When the family upstairs became tenants in 2011, there were six people – a grandmother, her three daughters and two of their children, Jeremiah said. He said the family had grown over the next decade to add another eight children.
PHA “does not evict people because they have children”, Jeremiah said.
“This was an intact family who chose to live together. We don’t kick out our family members ... who might not have other suitable housing options,” he said.
The fire department previously said none of the four smoke alarms in the building appeared to have been working.
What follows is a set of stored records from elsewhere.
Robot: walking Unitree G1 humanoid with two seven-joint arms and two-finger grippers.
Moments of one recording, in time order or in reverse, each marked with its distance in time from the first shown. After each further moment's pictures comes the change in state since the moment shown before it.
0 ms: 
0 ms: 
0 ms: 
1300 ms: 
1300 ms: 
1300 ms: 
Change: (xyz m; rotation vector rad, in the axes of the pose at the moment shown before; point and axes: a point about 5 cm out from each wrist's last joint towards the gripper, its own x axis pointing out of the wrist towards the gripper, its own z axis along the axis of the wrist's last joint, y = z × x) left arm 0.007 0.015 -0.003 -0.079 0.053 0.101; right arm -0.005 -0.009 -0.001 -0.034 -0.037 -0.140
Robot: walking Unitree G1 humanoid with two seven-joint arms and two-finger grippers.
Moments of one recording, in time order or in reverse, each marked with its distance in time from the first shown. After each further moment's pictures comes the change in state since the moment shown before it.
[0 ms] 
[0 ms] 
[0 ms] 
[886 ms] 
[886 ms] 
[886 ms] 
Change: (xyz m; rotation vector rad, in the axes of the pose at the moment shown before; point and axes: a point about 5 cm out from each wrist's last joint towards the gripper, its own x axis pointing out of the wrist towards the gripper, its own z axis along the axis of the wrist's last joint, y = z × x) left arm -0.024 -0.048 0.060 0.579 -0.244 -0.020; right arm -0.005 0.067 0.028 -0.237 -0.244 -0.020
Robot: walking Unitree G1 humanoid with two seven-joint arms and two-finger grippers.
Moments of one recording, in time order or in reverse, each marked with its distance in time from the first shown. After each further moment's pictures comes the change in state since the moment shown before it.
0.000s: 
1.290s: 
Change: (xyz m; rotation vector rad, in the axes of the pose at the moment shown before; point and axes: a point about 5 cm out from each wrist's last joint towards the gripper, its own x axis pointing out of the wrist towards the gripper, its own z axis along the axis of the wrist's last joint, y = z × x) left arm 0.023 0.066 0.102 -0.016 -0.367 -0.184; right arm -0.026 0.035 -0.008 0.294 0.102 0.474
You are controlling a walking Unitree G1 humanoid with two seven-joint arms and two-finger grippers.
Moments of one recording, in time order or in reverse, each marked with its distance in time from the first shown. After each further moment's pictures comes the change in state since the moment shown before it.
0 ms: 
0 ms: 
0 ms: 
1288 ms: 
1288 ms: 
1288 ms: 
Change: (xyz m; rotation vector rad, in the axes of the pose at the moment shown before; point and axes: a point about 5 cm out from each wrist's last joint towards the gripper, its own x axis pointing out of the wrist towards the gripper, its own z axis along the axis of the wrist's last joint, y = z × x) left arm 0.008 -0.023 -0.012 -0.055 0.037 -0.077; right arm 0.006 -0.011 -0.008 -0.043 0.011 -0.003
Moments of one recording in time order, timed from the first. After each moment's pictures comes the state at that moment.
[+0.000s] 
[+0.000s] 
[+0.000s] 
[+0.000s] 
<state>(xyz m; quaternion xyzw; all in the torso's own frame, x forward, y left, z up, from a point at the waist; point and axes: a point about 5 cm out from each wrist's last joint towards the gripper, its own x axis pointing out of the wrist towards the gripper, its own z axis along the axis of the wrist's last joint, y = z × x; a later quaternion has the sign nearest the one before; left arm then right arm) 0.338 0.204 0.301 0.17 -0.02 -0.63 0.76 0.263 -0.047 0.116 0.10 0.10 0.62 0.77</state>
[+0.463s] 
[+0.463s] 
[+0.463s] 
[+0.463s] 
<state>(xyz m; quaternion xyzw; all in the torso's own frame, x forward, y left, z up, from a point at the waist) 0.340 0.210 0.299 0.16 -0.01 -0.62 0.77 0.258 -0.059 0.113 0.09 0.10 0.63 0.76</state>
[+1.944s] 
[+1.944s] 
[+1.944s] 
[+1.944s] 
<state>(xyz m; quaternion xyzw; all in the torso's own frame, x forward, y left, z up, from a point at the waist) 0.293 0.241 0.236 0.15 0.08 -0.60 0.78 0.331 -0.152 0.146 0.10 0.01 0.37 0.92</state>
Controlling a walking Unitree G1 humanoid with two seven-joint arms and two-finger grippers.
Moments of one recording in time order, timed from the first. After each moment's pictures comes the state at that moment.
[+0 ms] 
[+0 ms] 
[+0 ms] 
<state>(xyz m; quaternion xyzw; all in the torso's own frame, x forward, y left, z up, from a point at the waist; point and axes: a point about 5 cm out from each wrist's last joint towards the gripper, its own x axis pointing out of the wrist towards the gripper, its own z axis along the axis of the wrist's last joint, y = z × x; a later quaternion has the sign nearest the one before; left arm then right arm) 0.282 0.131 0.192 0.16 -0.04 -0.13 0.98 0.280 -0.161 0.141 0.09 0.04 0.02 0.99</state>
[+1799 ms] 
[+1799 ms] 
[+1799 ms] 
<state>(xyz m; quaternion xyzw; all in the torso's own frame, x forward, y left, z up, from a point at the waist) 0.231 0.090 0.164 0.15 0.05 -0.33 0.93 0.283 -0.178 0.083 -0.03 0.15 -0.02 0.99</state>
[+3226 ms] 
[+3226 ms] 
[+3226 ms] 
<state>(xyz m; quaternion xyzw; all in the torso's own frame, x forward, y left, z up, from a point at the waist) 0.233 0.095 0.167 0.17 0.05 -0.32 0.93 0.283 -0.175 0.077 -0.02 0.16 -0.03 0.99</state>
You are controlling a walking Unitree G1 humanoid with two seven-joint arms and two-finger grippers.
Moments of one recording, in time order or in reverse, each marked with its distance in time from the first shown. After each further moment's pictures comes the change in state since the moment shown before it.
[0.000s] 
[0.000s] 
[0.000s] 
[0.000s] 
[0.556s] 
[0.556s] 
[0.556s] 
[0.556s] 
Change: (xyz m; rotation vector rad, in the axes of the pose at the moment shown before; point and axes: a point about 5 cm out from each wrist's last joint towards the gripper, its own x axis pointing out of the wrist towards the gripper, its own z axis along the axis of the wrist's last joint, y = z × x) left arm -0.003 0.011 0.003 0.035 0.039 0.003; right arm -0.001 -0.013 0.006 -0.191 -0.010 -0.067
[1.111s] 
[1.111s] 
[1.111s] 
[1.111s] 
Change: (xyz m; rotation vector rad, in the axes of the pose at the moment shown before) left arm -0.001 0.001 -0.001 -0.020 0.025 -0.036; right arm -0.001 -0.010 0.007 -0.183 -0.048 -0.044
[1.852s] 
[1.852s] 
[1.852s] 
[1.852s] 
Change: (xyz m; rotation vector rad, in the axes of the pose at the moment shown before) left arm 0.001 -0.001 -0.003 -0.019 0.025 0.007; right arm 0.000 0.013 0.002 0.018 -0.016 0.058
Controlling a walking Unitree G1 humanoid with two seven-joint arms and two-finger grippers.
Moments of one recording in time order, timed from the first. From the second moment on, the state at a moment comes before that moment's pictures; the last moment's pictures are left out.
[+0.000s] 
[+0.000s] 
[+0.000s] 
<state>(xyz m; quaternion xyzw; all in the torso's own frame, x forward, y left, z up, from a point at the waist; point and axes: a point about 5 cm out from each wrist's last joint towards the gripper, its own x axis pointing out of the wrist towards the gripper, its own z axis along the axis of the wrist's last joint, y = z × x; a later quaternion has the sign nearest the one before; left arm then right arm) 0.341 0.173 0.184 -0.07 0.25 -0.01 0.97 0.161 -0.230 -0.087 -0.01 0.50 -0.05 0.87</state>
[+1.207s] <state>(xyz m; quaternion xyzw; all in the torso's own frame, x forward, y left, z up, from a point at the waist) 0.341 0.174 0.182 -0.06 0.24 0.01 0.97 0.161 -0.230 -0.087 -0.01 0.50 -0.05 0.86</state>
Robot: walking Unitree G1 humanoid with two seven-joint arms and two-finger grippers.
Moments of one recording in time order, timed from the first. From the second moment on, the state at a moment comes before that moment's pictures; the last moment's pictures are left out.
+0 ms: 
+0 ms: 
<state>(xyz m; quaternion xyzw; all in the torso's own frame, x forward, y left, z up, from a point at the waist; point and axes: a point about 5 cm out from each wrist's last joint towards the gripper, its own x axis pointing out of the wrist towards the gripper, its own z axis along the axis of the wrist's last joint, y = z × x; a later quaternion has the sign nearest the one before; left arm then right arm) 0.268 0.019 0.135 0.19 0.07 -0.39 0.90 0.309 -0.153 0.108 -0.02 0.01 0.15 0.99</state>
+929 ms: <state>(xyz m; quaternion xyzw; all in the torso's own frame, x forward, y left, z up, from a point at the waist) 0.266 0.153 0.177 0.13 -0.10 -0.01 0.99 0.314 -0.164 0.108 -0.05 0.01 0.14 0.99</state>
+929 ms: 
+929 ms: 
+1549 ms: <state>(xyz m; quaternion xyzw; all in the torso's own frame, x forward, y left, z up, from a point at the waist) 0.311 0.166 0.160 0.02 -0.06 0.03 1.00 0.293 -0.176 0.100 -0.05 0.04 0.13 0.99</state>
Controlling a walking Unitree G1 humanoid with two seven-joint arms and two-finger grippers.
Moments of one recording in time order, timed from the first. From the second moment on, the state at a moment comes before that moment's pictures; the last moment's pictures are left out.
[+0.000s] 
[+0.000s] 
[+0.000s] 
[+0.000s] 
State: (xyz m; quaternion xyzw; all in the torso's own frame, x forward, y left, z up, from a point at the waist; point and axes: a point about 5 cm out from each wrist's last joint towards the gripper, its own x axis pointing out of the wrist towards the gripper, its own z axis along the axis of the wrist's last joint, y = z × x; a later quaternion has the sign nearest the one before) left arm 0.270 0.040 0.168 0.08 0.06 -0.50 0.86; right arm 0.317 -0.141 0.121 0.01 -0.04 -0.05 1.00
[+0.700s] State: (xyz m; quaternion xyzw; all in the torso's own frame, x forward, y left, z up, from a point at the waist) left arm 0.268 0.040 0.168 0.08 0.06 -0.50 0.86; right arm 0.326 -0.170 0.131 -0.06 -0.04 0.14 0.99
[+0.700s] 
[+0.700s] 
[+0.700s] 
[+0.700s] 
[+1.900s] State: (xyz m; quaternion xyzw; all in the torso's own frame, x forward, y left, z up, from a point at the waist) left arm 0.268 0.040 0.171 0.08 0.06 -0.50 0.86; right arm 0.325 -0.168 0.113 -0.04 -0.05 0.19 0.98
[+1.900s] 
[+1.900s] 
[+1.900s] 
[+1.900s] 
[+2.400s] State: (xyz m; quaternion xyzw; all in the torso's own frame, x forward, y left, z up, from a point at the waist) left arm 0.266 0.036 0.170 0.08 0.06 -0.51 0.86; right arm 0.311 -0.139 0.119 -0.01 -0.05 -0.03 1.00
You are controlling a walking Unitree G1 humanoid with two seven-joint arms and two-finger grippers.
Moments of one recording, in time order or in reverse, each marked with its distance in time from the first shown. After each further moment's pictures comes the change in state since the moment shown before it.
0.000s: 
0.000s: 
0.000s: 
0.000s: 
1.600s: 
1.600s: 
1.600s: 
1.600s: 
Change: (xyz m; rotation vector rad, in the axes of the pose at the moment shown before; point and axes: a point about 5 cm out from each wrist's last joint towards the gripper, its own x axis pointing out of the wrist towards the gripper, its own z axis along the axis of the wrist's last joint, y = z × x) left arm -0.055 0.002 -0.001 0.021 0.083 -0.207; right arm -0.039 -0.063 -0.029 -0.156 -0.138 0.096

But housing authority officials said on Thursday the building actually had 13 tamper-resistant, 10-year detectors in the units, all of which were operational during the last inspection in May 2021.
Officials did not release the names or ages of those killed in the blaze, which started around 6.30am on Wednesday.
Wednesday’s blaze was the deadliest fire at a US residential apartment building since 2017, when 13 people died in an apartment in the Bronx neighborhood of New York City, according to data from the National Fire Protection Association. That fire started after a three-year-old boy was playing with stove burners.
Before that, the deadliest fire in an apartment building was in 1982 in Tennessee. Sixteen people died in that blaze, NFPA data showed.